Reviewed by Asam Ahmad
In Nick Comilla’s Candyass, a novel that stops tasting sweet about halfway through, an adolescent punk kid from a small town in Pennsylvania narrates his sexual coming of age and various experiences with gay life in Montreal and New York City. Purporting to be a novel that reveals new facets of gay sex and gay life, Candyass inadvertently lays bare the all-consuming narcissism at the heart of so much white gay male culture today.
Arthur, in Montreal for university from the States, considers himself a poet (before he is one) and is committed to living life seeking out muses in every boy he fucks. In this mess of sex, Arthur falls head-over-heels in love with Jeremy, a younger boy from the suburbs of Montreal.
Arthur has a tendency to speak in grand, generalizing terms without showing any signs of being aware that he is making grand, generalizing statements. He often thinks he is being profound when he is really just sharing common-sense gay wisdom: “We smoked cigarettes and started to have real conversations. This was typical of guys my age: it was always easier for us to actually talk after the sex.” He notes that “people tend to talk a lot of shit about the gay village […] Apparently, being free is boring. They want a return to secrecy, to feeling deviant, to a past we can’t experience.” While it’s true that some queers today nostalgically yearn for the days of underground cruising, this statement erases any other reason—gentrification, racism, sexism, transphobia, etc.—people may have for not liking the gay village and makes it seem like the village is nothing other than a utopian vision of freedom, liberty, and égalité.

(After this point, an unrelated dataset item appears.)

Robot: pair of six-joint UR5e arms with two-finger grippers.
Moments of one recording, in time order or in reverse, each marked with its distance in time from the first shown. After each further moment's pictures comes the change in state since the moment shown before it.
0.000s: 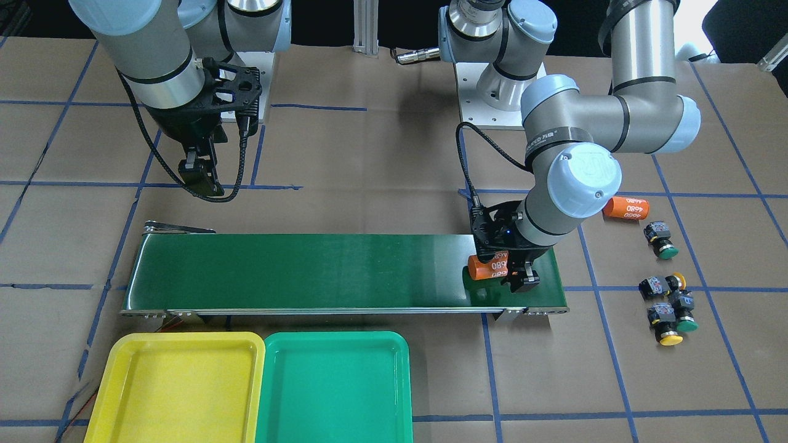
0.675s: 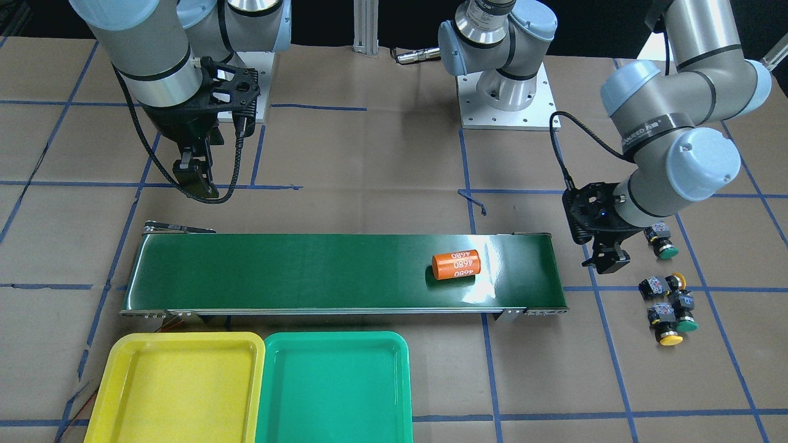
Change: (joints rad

Arthur is a skinny, smooth, good-looking white twink who calls his desire “picky,” but cruel would be more appropriate. When he first hooks up with Jeremy, he almost changes his mind because Jeremy shows up with a little acne on his face and hair sticking up from the cold. Arthur’s experiences of gay life are coloured by what he looks like, but he rarely seems to be aware that different people with different bodies might have different experiences with gay life and gay sex than he does. For him, we all “get so high we forget it wears off. The clothes are tight to our skin like tattoos, but they slip off effortlessly. Our wrists have been stamped so many times, there’s a shadow on the skin.” Clearly, this “we” only includes certain kinds of gays, but Arthur has no qualms speaking as if he is speaking for the entire gay community. Like many white gay men, Arthur presumes that his singular experience of marginalization makes him an expert on the lives of everyone around him.

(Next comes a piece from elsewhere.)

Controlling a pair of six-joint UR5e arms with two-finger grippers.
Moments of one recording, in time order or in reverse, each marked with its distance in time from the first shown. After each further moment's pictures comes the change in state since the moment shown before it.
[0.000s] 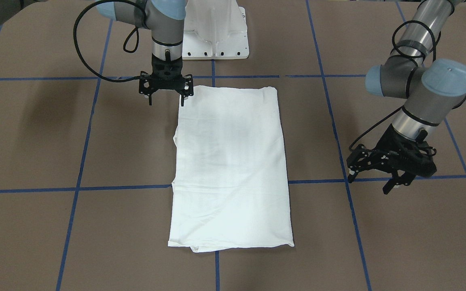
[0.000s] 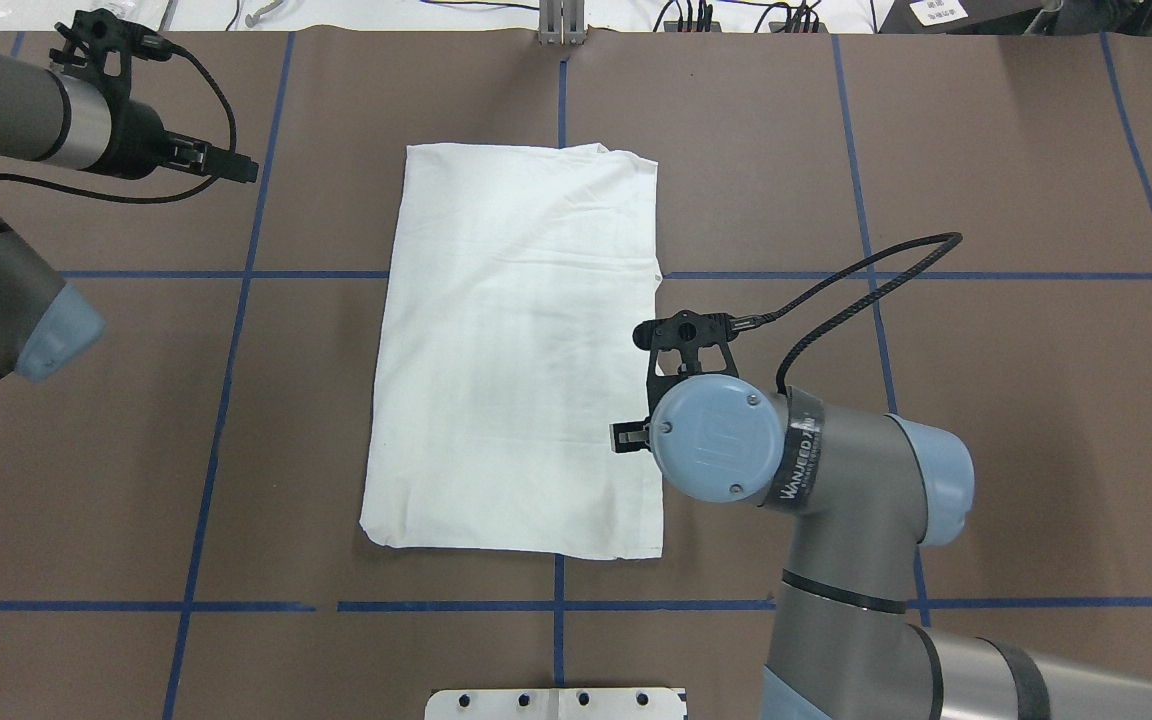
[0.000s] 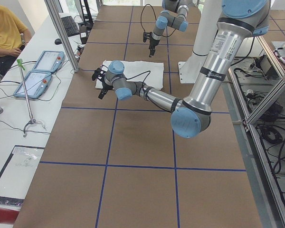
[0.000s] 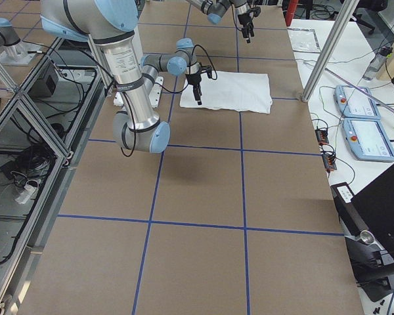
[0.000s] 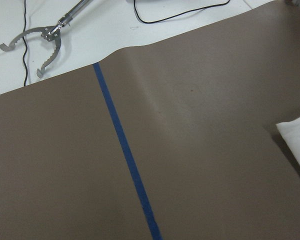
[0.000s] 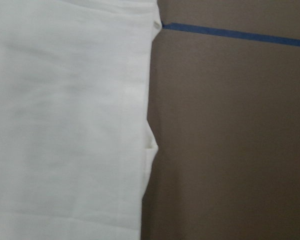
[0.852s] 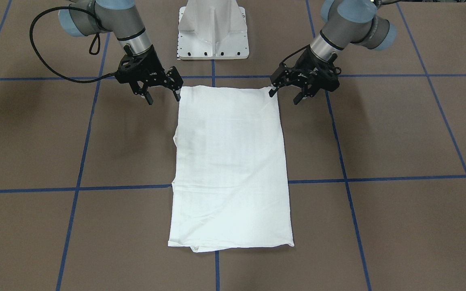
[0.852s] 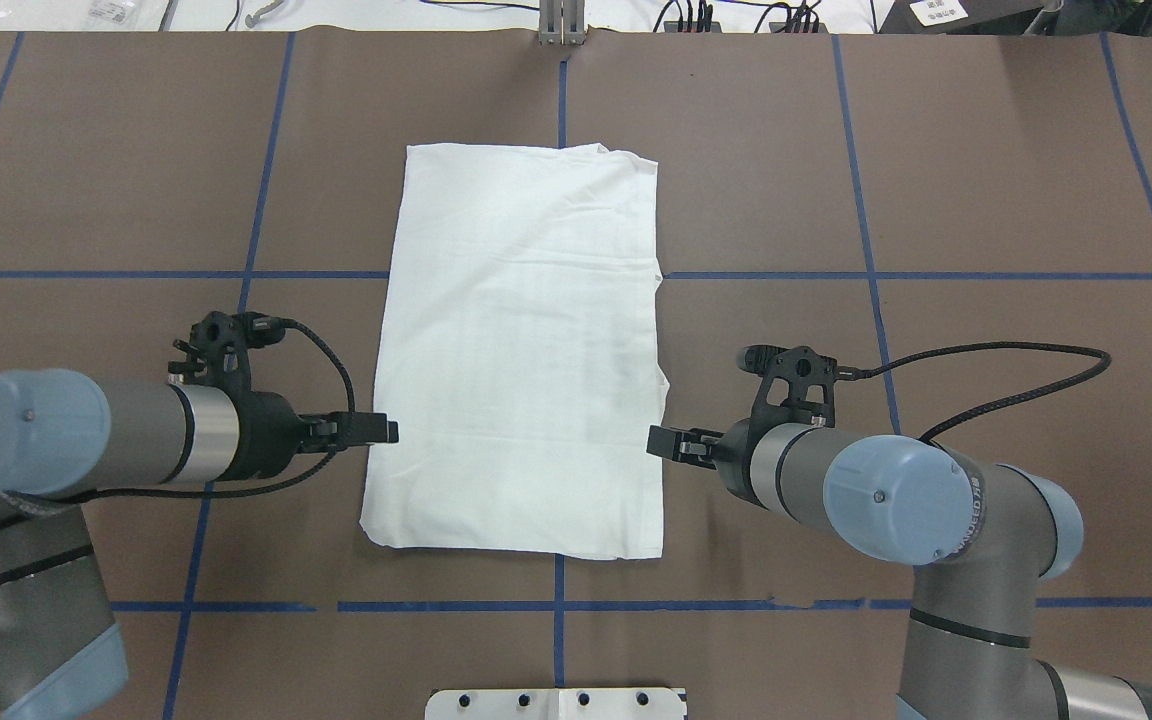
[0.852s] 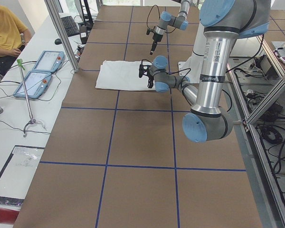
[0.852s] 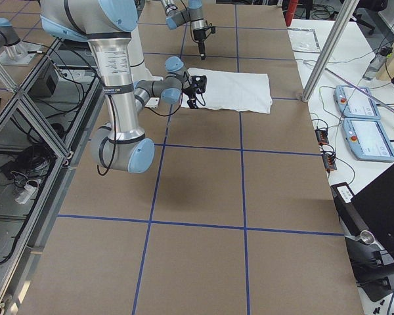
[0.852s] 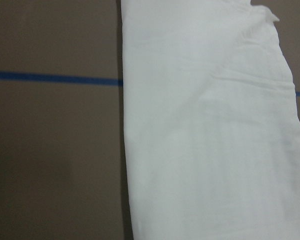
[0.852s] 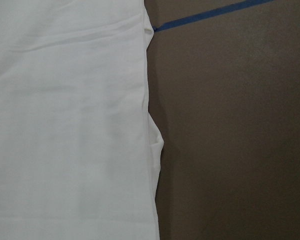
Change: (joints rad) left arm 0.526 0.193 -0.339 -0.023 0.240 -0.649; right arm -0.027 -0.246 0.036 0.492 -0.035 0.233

The narrator spends most of the time pondering why Jeremy won’t settle down with him even though they are clearly in love, but Arthur has no self-awareness of his own narcissism to make the pondering meaningful or profound in any way. He cannot see that his desire to seek poetry in other men is an incredibly selfish and narcissistic mode of attempting intimacy with other people. When he moves to New York City and comes back to visit Jeremy, he thinks, “this thing between me and Jeremy, whatever it is, has faded. We’re not in sync when we talk to each other anymore. Jason was right: I left, I advanced. […] I’ve watched too many of my muses die.” This is perhaps the only man Arthur has ever loved, and in this moment, he is nothing more to him than a failed muse. Near the end of the novel, after his abusive and mentally ill boyfriend overdoses on cocaine, Arthur wonders, “Why can’t I find a muse who doesn’t fucking destroy me?” It’s hard to resist the urge to slap him in the face and yell SNAP THE FUCK OUT OF IT.

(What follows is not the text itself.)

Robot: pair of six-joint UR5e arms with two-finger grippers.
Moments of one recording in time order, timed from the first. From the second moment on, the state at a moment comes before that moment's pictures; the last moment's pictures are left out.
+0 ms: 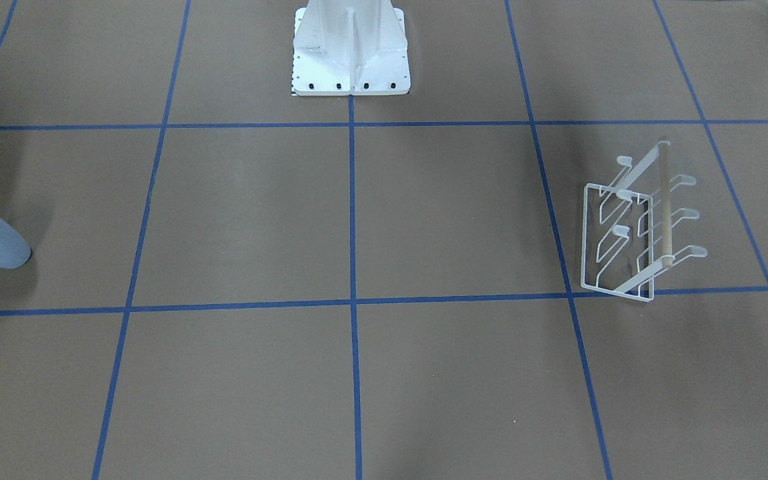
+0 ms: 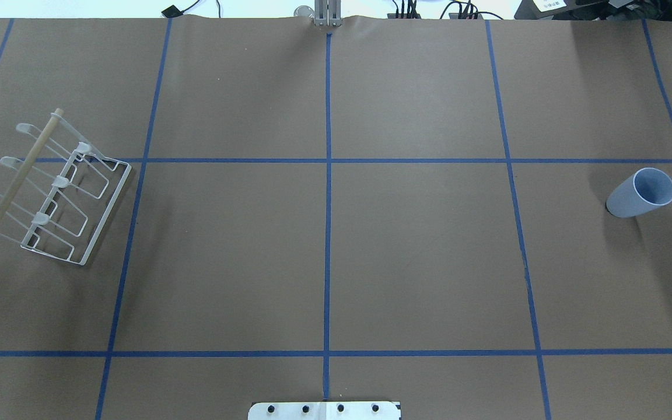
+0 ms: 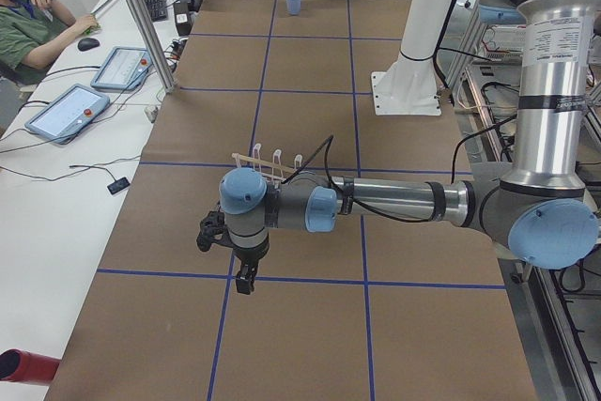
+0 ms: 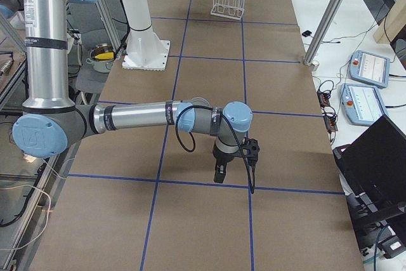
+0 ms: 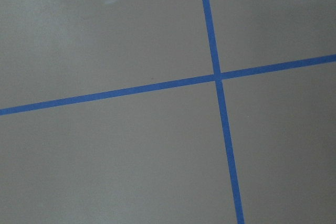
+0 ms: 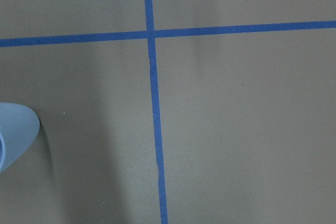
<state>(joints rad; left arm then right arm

The entire novel is punctuated with lines of poetry, and most of the time, these poems feel either inconsequential or incomplete. It’s hard not to wince at lines like “I lube my stroke and all the dudes glide glad / I trick my treats and all is kink S/M / I stub my smoke and the skin sizzles sad.”
Reading this novel, one feels that whole chunks of narrative are absent or missing: we are parked inside the head of a man with an incredibly narrow and limited point of view, who does not seem to be aware that he is offering us an incredibly narrow and limited point of view. When his roommates in Montreal ask him to move out because he does not contribute to the “communal feel of the household,” one can’t help but sympathize with them.
It would be one thing to script this prevalent white gay cultural voice in order to do something with it—problematize it, mock it, parody it, historicize it, etc. Instead, all we get is the voice itself, as if it is communicating something real and authentic rather than being the fantasy that white gay male culture has immersed itself in.
There is nothing new or radical in the vision Candyass offers us, despite the narrator’s many proclamations otherwise.
Nick Comilla, Candyass. (Arsenal Pulp Press, 2016), paperback, 158pp., $15.95
Asam Ahmad is a poor, working-class writer, poet, and community organizer. His writing tackles issues of power, race, queerness, masculinity, and trauma. His writing and poetry have appeared in CounterPunch, Black Girl Dangerous, Briarpatch, Youngist, and Colorlines. His poem “Remembering How to Grieve” can be found in Killing Trayvons: An Anthology of American Violence.